Chris Beeler, Sriram Ganapathi Subramanian, Kyle Sprague, Nouha Chatti, Colin Bellinger, Mitchell Shahen, Nicholas Paquin, Mark Baula, Amanuel Dawit, Zihan Yang, Xinkai Li, Mark Crowley, Isaac Tamblyn
Abstract: (arXiv paper: https://arxiv.org/abs/2305.14177) The ChemGymRL Open Source Library enables the use of Reinforcement Learning (RL) algorithms to train agents towards the target of operating individual chemistry benches given specific material targets. The environment can be thought of as a virtual chemistry laboratory consisting of different stations (or benches) where a variety of tasks can be completed. The laboratory consists of three basic elements: vessels, shelves, and benches. Vessels contain materials, in pure or mixed form, with each vessel tracking the hidden internal state of their contents. Whether an agent can determine this state, through measurement or reasoning, is up to the design of each bench and the user’s goals. A shelf can hold any vessels not currently in use, as well as the resultants (or output vessels) of previous experiments. Benches are sub-environments which enact various physical or chemical processes on the vessels. Each bench recreates a simplified version of one task in a material design pipeline and has an observation and action space specific to the task at hand. ChemGymRL is designed in a modular fashion so that new benches can be added or modified with minimal difficulty or changes to the source code. A bench must be able to receive a set of initial experimental supplies, possibly including vessels, and return the results of the intended experiment, also including modified vessels. The details and methods of how the benches interact with the vessels between these two points are completely up to the user, including the goal of the bench. In this initial version of ChemGymRL we have implemented some core benches, which we describe in the following sections and which will allow us to demonstrate an example workflow.
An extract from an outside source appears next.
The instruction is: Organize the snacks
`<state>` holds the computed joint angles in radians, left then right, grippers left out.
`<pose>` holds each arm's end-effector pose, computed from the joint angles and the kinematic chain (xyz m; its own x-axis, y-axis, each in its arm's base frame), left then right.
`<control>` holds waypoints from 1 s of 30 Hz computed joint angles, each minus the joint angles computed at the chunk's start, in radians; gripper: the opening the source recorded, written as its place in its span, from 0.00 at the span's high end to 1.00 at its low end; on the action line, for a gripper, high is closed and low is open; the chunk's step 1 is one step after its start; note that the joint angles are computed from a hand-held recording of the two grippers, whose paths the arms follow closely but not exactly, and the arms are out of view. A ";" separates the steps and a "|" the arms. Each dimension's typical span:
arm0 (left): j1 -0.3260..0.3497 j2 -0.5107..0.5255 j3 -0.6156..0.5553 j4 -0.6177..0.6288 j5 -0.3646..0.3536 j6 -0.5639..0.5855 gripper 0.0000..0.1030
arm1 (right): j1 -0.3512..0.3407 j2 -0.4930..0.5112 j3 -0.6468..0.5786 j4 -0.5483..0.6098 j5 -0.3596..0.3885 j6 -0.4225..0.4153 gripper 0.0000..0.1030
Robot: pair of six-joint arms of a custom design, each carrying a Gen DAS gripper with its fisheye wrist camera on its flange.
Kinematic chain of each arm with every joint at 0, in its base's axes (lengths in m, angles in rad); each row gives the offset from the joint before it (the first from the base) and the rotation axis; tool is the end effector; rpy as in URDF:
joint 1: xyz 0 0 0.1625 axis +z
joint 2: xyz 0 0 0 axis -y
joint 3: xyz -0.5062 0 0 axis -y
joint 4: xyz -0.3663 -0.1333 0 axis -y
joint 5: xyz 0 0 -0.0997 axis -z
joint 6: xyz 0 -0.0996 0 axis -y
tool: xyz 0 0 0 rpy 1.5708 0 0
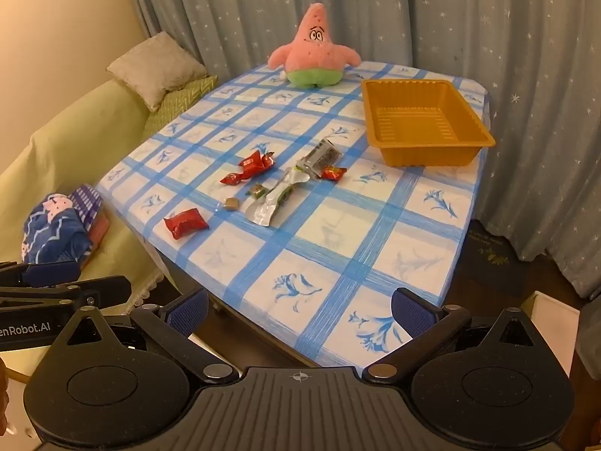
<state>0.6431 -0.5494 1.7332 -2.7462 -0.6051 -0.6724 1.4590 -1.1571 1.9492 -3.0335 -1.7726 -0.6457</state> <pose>-0.4064 -0.5735 0.0301 -0.7610 -0.0141 -0.6486 0.4170 0.7552 -0.5057 0.0457 -0.6084 0.3508 -0.8191 -0.2823 0.4994 -0.5077 0.7621 -0.4019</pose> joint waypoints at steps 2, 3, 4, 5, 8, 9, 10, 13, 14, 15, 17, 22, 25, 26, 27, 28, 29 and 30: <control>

Motivation for combining the model with ML: The goal of ChemGymRL is to simulate enough complexity of real-world chemistry experiments to allow meaningful exploration of algorithms for learning policies to control bench-specific agents, while keeping it simple enough that episodes can be rapidly generated during the RL algorithm development process. The environment supports the training of RL agents by associating positive and negative rewards based on the procedure and outcomes of actions taken by the agents. The aim is for ChemGymRL to help bridge the gap between autonomous laboratories and digital chemistry. This will have impacts for producing new materials, chemicals, and drugs. It will also require many technologies including search, feedback and control, and optimization, and artificial intelligence algorithms that can deal with the unique challenges of material design. This simulation environment encapsulates some of those challenges while maintaining as much realism as possible, and extensibility to allow open-source improvement of the simulations going forward. The framework raises interesting computational and modeling challenges for the Reinforcement Learning paradigm that are not always all present in other frameworks such as costs of observation, observations of various level of detail, and hierarchical planning challenges.